### Action item:
Where the lines below hold images, skip those and copy every word exactly.

### Data section:
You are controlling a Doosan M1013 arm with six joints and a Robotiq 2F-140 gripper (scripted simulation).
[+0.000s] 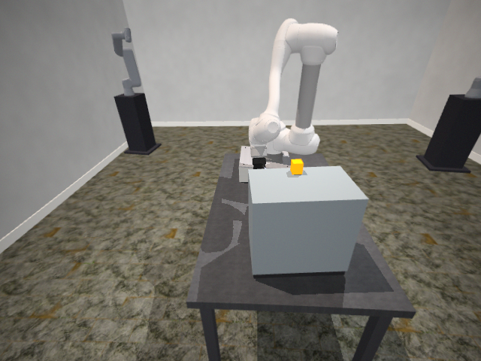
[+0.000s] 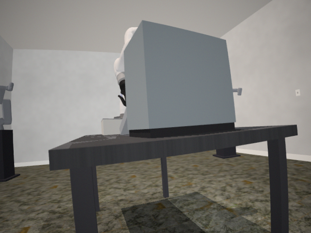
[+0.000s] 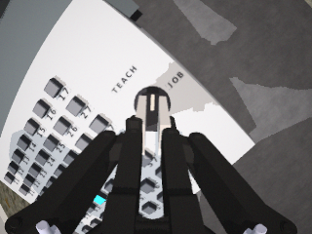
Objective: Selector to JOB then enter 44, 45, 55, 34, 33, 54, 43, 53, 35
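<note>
The black selector knob is 20 mm below my hand and 20 mm ahead of it. Also, from my hand: white keypad panel 120 mm to the left, 70 mm below, 10 mm ahead; then key 150 mm to the left, 50 mm below, 50 mm behind.
</note>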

### Task output:
You are controlling a Doosan M1013 arm with six joints and a Robotiq 2F-140 gripper (scripted simulation).
[+0.000s] 
[+0.000s] 
[+0.000s] 
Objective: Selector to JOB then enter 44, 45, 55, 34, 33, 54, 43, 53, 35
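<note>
The black selector knob is 20 mm below my hand and 20 mm ahead of it. Also, from my hand: white keypad panel 120 mm to the left, 70 mm below, 10 mm ahead; then key 150 mm to the left, 50 mm below, 50 mm behind.
</note>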

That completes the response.